Repenser toute la fiscalité

C’était le sens de l’amendement déposé par le Sénateur Vergès. La pertinence de cet amendement a été soulignée tant par la ministre des outre-mer que le rapporteur du texte : ils suggéraient que le travail de réflexion sur la création d’une nouvelle taxe pour certains outre-mer puisse se réaliser « en interne », c’est-à-dire par la délégation aux outre-mer. Quant à la ministre des outre-mer, elle a pris l’engagement « de travailler sur cette question ».

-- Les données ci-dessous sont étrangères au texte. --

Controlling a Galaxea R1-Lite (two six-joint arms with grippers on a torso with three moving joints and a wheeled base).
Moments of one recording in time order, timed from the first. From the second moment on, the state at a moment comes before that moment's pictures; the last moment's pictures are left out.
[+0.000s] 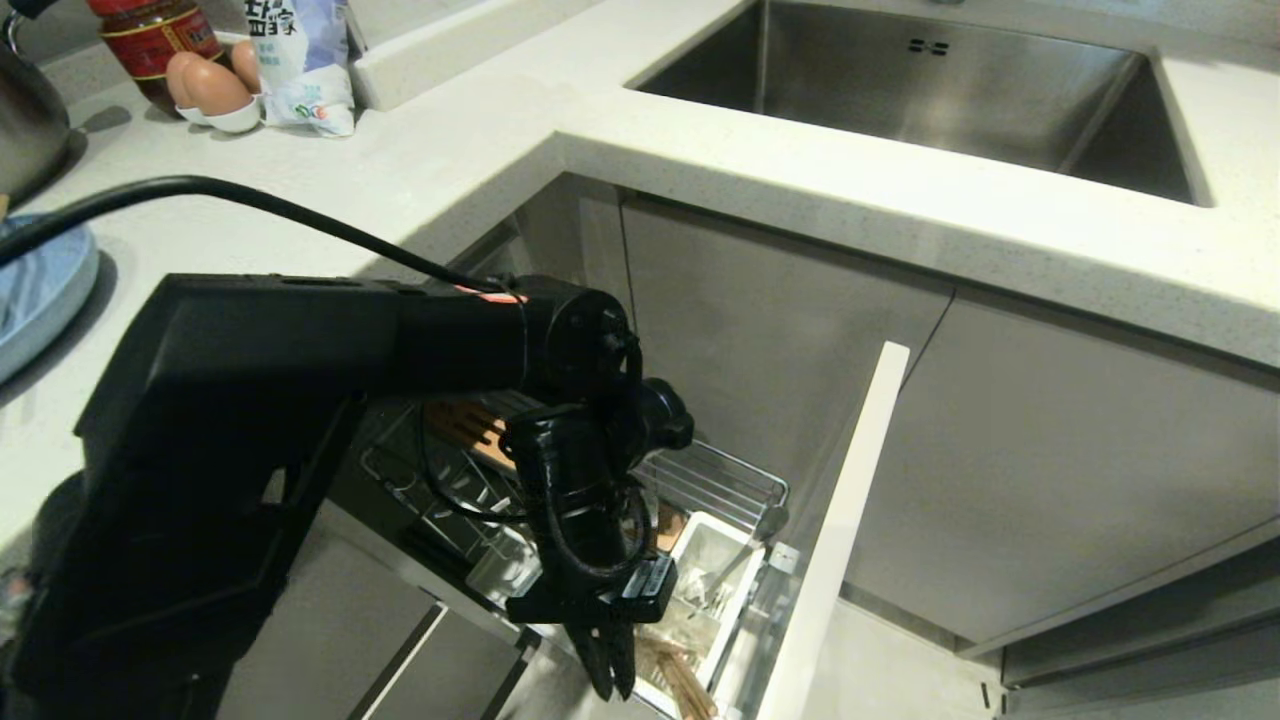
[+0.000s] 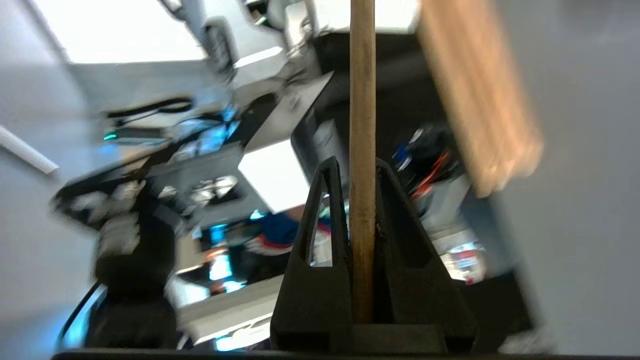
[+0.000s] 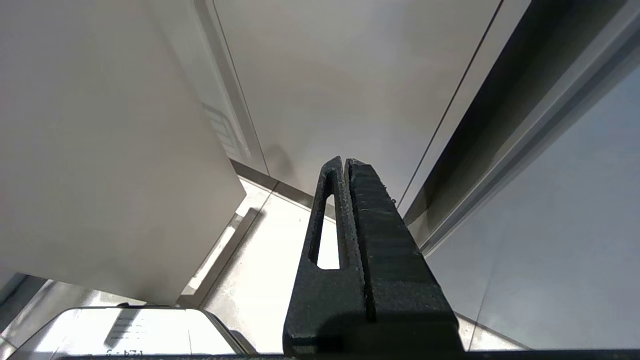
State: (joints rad) left arm -0.72 2.22 -1.94 1.47 -0.32 -0.41; right arm 0.00 0.00 0.00 0.00 0.00 0.00
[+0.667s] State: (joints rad) left arm -0.80 1.85 -1.94 1.52 -0.26 -0.34; right arm 0.00 0.00 0.00 0.00 0.00 0.00
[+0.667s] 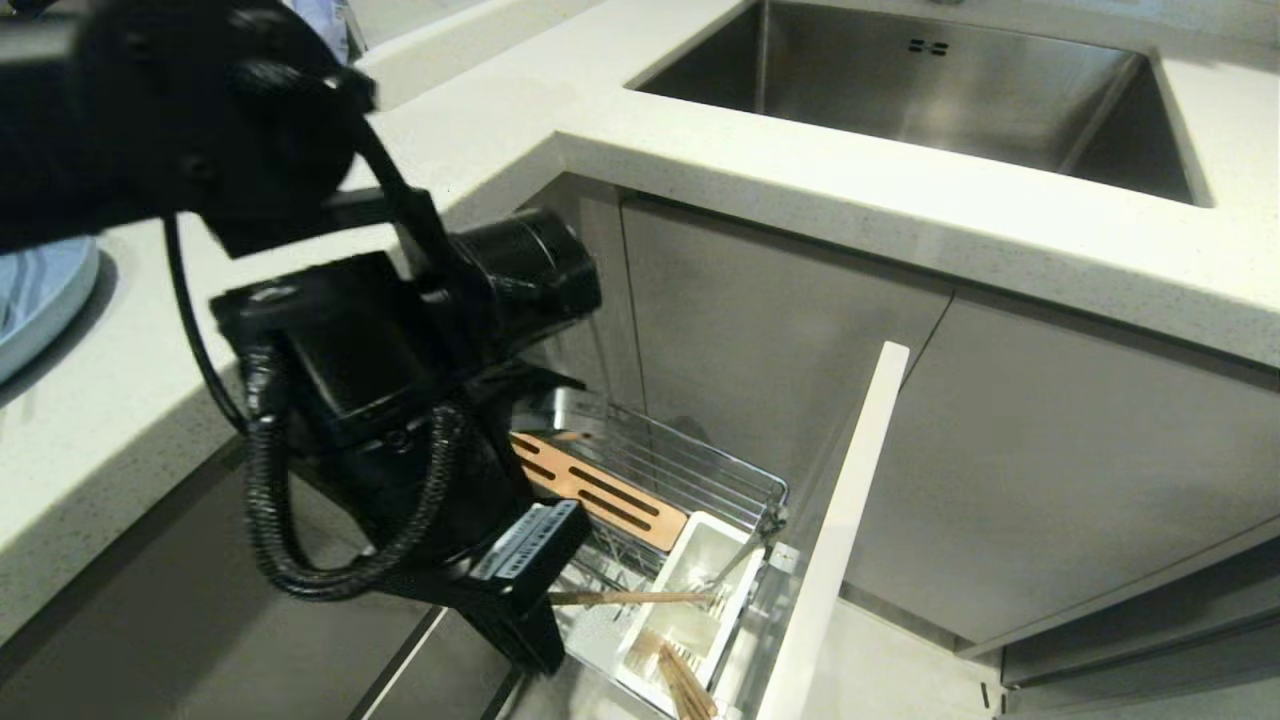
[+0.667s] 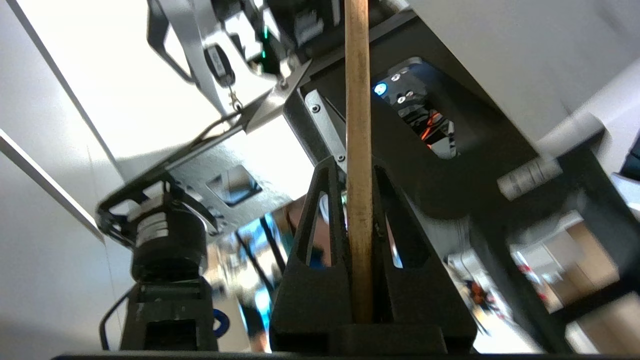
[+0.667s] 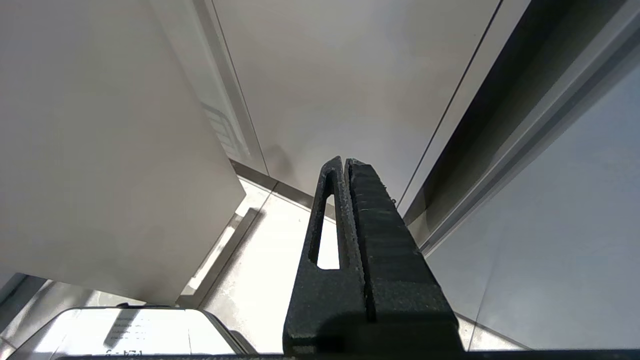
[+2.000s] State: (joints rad) left arm -0.73 1.22 -1.85 0.91 0.37 -0.50; right arm 0.00 0.00 0.00 0.00 0.00 0.00
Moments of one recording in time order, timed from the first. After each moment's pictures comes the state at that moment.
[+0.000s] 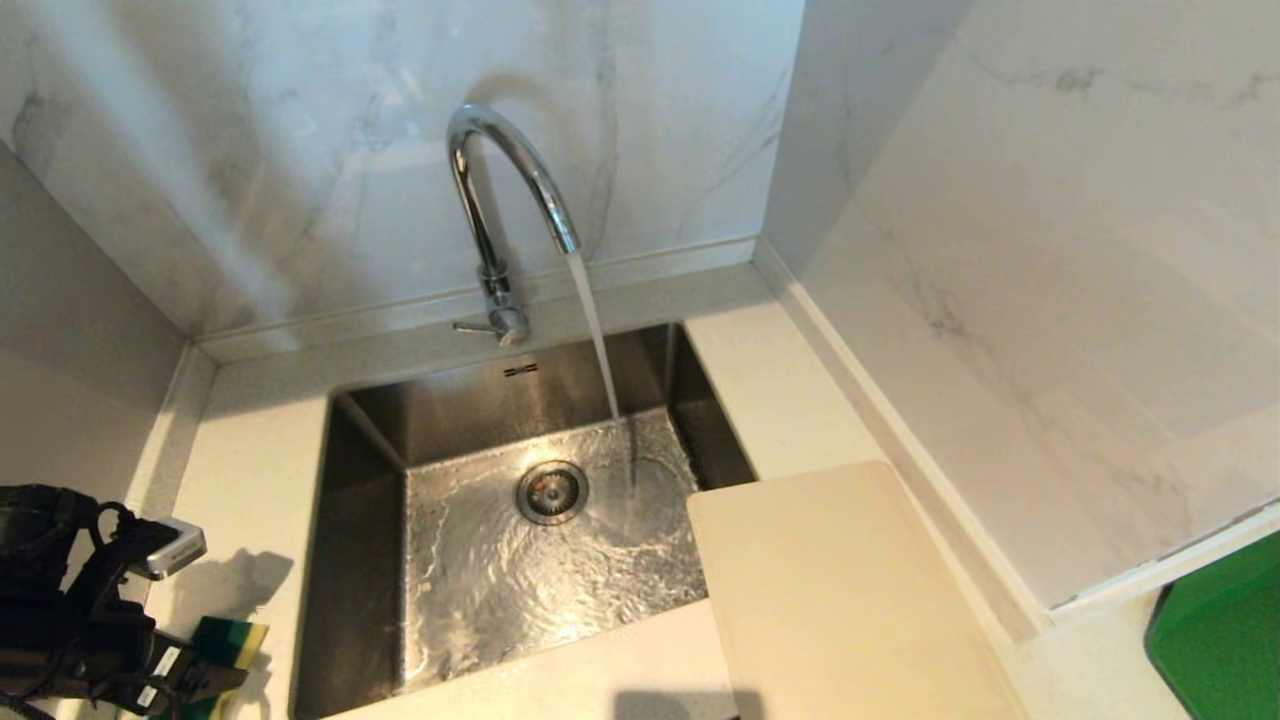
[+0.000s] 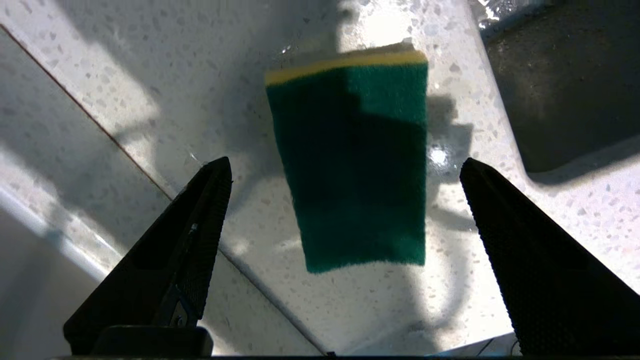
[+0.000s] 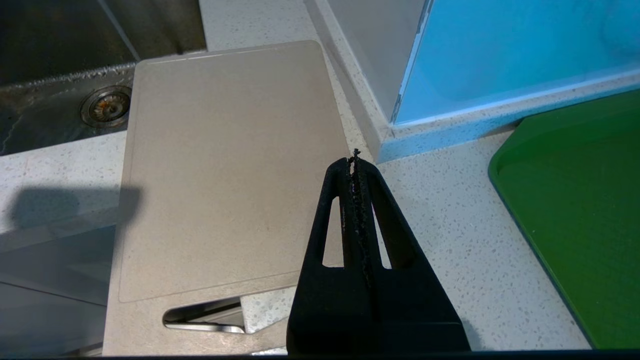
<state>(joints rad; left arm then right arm) 0.19 1.65 -0.52 -0.12 -0.10 0.41 0.00 0.00 0.00 -0.01 0.00 0.00</state>
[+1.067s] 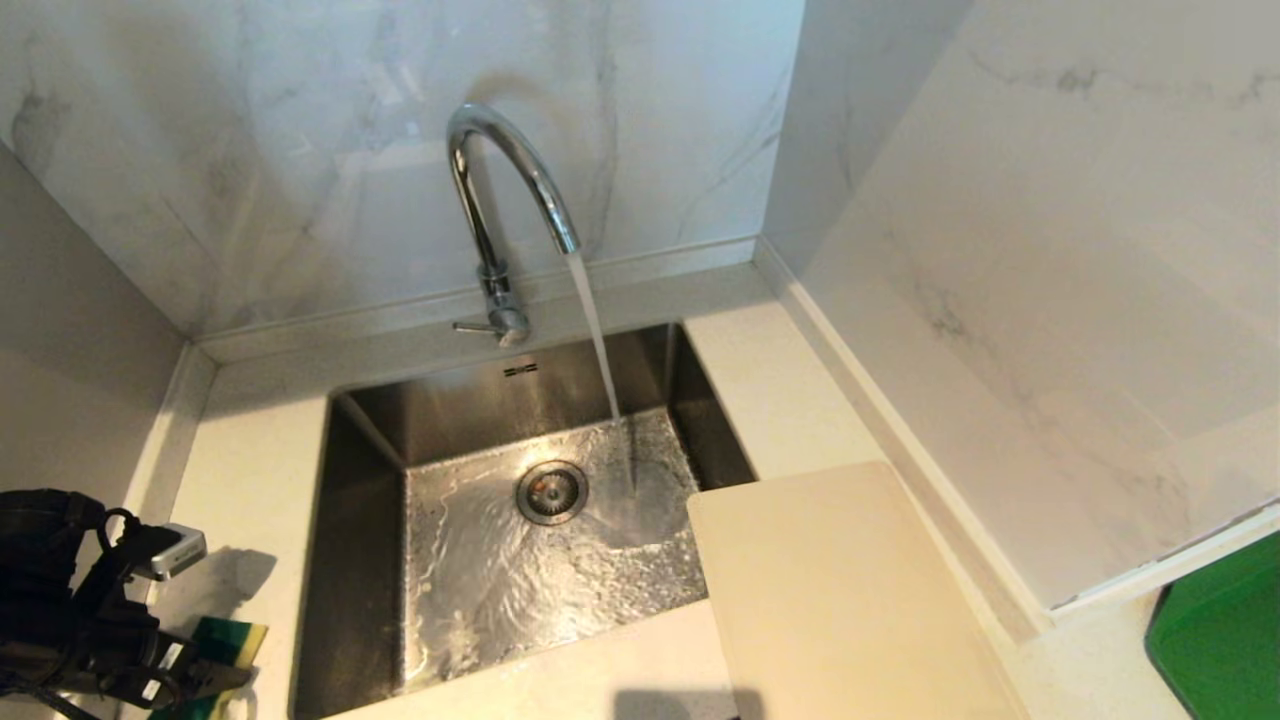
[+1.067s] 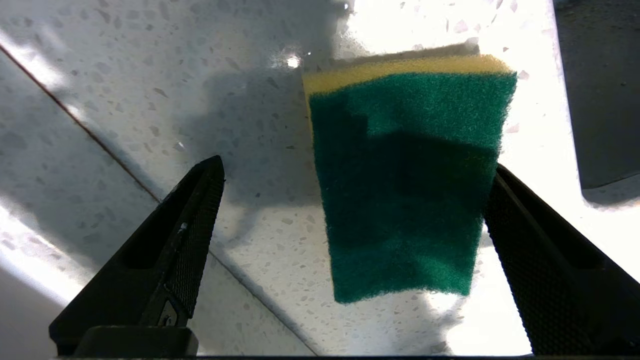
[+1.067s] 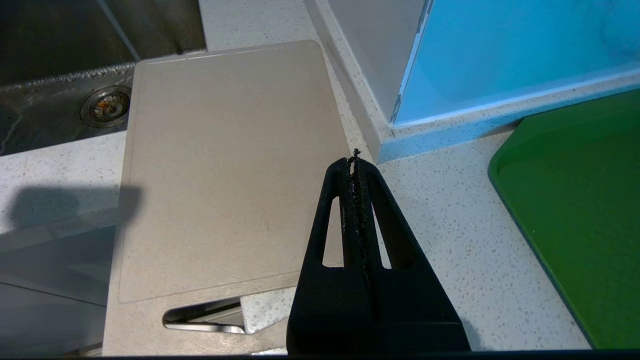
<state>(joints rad) 0.26 1.75 -0.56 -0.13 -0.15 0.44 0.00 0.00 0.00 -0.01 0.00 0.00</state>
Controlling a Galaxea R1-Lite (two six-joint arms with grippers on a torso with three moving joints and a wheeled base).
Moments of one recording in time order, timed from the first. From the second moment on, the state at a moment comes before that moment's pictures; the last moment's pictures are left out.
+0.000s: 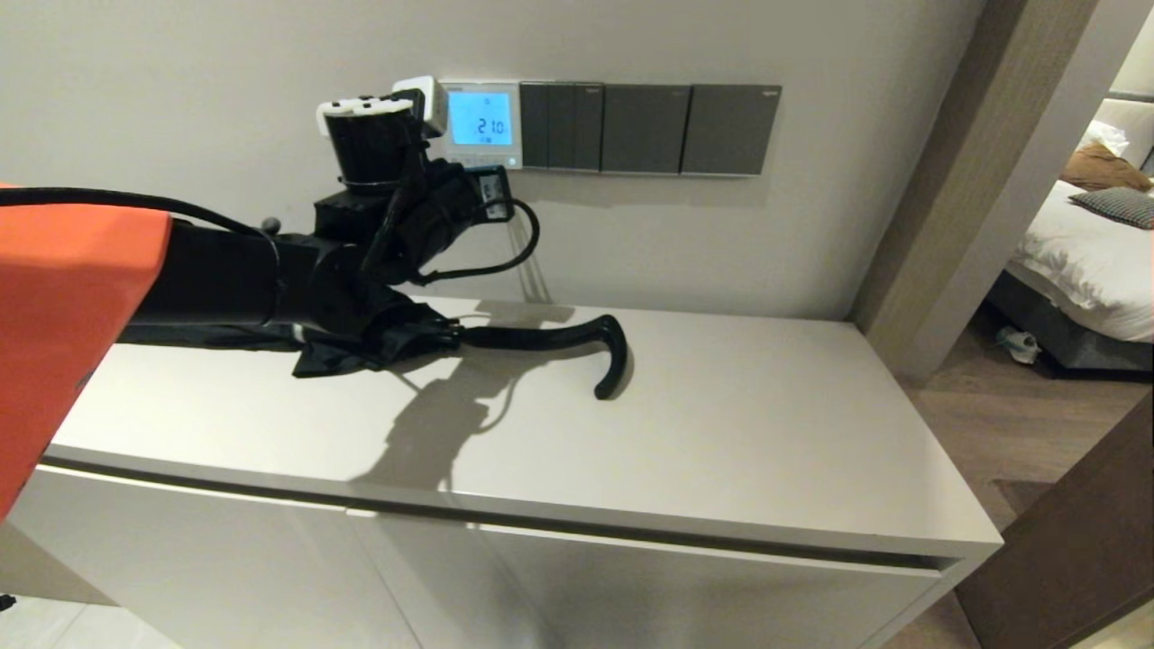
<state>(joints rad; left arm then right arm) -0.46 2.08 -1.63 -0.59 0.13 -0.14 0.00 0.01 0.00 0.00 0.00 0.00</state>
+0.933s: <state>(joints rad) -0.49 2.06 -1.60 -0.60 0.13 -0.14 0.00 0.01 0.00 0.00 0.00 0.00</state>
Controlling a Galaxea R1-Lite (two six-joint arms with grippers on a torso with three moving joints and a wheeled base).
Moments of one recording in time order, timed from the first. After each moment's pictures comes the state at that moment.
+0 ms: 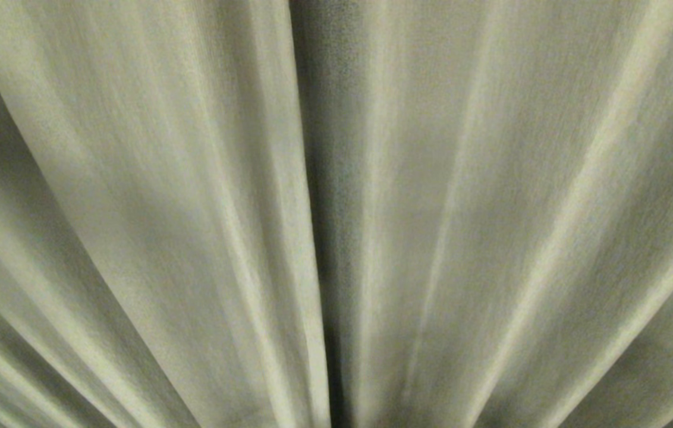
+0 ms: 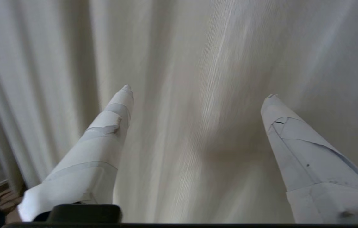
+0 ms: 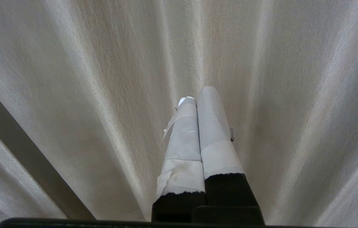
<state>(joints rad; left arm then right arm) 0.37 1.22 -1.02 -0.33 0.22 -0.15 0.01 0.00 0.00 -0.06 -0.05 0.09</state>
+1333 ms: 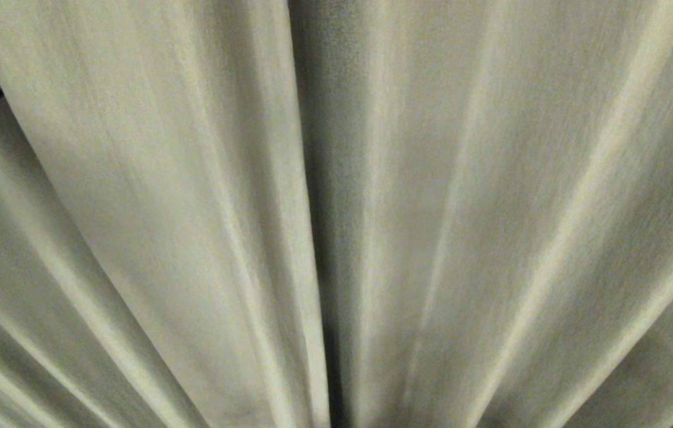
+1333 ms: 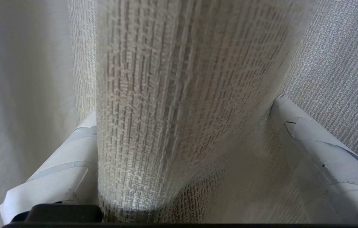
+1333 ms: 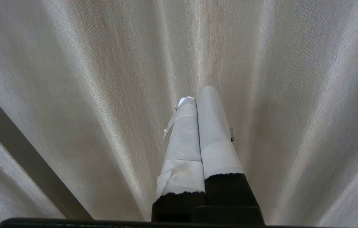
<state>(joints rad) 0.42 1.87 -1.68 -0.45 -0.07 -0.20 0.01 0.00 0.00 -0.06 -0.05 0.09</state>
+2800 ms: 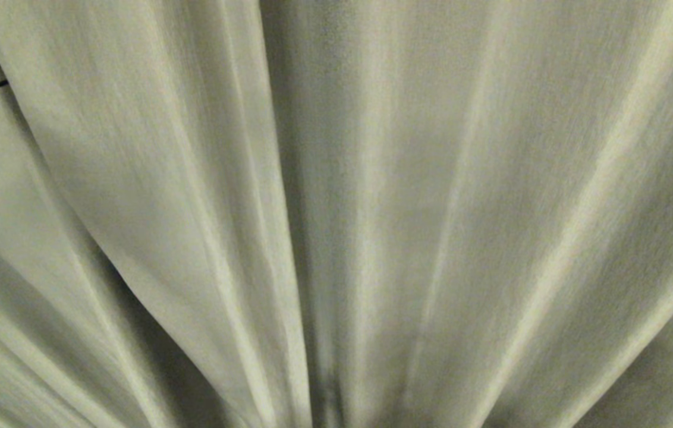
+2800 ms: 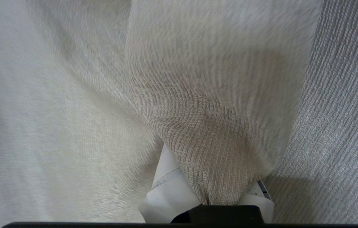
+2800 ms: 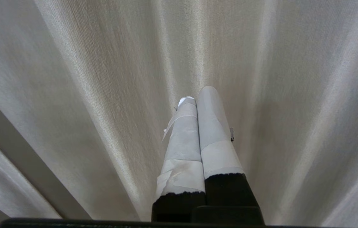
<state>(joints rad) 0.37 2.01 -1.98 -0.45 -0.21 -0.06 0.01 0.00 0.00 -0.06 -0.05 0.09</state>
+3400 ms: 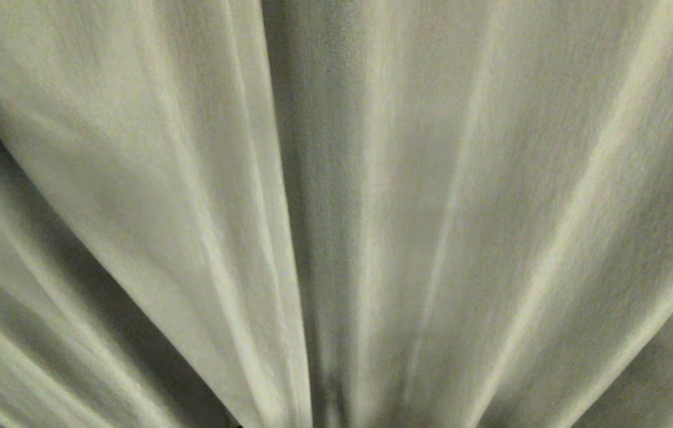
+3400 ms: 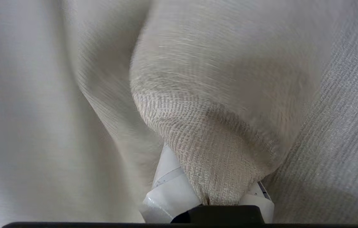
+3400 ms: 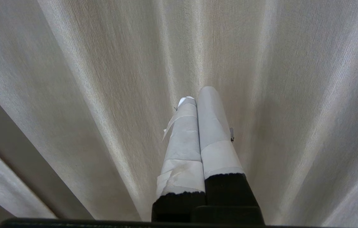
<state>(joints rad) 0.59 2.00 -1.98 -0.50 -0.21 -0.02 0.01 0.00 0.00 -0.06 -0.05 0.09</state>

Cette remise à plat de la fiscalité est une chose. Mais il convient également de tout repenser. Le président de la Cour des comptes évoquait aussi la refonte du système de sur rémunérations : redéployer en crédits les sommes versées par l’État sous forme de salaires, ces sommes devant rester sur place.

Aujourd’hui, il est donc temps de faire un vrai bilan de l’octroi de mer et de prendre une décision politique, afin d’éviter de vivre pendant des années avec une épée de Damoclès au-dessus de la tête, dans l’attente du renouvellement – ou du non renouvellement – de dispositifs spécifiques.

C’est donc la question du développement et de l’avenir des outre-mer qu’il faut poser. Le temps est compté pour élaborer les pistes d’un vrai développement.